Frequency (250 MHz to 9.2 GHz) and viscosity dependence of electron spin relaxation of triarylmethyl radicals at room temperature.

Electron spin relaxation times for four triarylmethyl (trityl) radicals at room temperature were measured by long-pulse saturation recovery, inversion recovery, and electron spin echo at 250 MHz, 1.5, 3.1, and 9.2 GHz in mixtures of water and glycerol. At 250 MHz T(1) is shorter than at X-band and more strongly dependent on viscosity. The enhanced relaxation at 250 MHz is attributed to modulation of electron-proton dipolar coupling by tumbling of the trityl radicals at rates that are comparable to the reciprocal of the resonance frequency.

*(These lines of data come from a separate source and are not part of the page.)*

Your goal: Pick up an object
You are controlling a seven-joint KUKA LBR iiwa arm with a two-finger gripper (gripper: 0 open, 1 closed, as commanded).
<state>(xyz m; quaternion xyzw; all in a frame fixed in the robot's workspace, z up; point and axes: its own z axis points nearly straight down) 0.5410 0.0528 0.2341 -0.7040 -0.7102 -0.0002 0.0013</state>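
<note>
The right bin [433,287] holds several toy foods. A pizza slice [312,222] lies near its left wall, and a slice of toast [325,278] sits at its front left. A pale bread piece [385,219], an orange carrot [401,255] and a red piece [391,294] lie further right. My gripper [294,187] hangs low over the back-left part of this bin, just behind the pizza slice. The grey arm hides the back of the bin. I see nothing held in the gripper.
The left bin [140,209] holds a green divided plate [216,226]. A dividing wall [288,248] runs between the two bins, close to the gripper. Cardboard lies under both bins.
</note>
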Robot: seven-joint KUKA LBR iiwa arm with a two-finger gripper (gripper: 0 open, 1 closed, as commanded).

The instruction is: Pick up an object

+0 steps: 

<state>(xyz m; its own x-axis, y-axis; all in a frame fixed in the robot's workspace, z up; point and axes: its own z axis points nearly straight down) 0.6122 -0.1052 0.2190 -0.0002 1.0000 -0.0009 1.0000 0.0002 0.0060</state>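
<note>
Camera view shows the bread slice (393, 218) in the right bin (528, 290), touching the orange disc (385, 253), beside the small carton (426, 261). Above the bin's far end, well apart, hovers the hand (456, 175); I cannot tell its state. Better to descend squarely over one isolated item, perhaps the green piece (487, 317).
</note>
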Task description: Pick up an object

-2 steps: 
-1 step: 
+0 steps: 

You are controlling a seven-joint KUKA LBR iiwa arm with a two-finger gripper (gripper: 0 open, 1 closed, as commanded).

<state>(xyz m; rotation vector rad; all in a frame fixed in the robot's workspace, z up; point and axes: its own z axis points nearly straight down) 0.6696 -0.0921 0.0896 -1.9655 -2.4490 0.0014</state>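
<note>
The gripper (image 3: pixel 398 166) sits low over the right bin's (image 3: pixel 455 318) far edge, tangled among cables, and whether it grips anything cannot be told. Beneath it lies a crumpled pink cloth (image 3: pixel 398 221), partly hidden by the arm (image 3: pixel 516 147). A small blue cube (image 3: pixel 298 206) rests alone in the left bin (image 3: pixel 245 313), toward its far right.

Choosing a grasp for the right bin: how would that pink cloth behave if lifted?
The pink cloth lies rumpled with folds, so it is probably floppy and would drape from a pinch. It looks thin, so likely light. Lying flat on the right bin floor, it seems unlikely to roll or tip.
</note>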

Deuteration of the solvent was used to distinguish relaxation due to solvent protons from the relaxation due to intra-molecular electron-proton interactions at 250 MHz. For trityl-CD(3), which contains no protons, modulation of dipolar interaction with solvent protons dominates T(1). For proton-containing radicals the relative importance of modulation of intra- and inter-molecular proton interactions varies with solution viscosity. The viscosity and frequency dependence of T(1) was modeled based on dipolar interaction with a defined number of protons at specified distances from the unpaired electron. At each of the frequencies examined T(2) decreases with increasing viscosity consistent with contributions from T(1) and from incomplete motional averaging of anisotropic hyperfine interaction.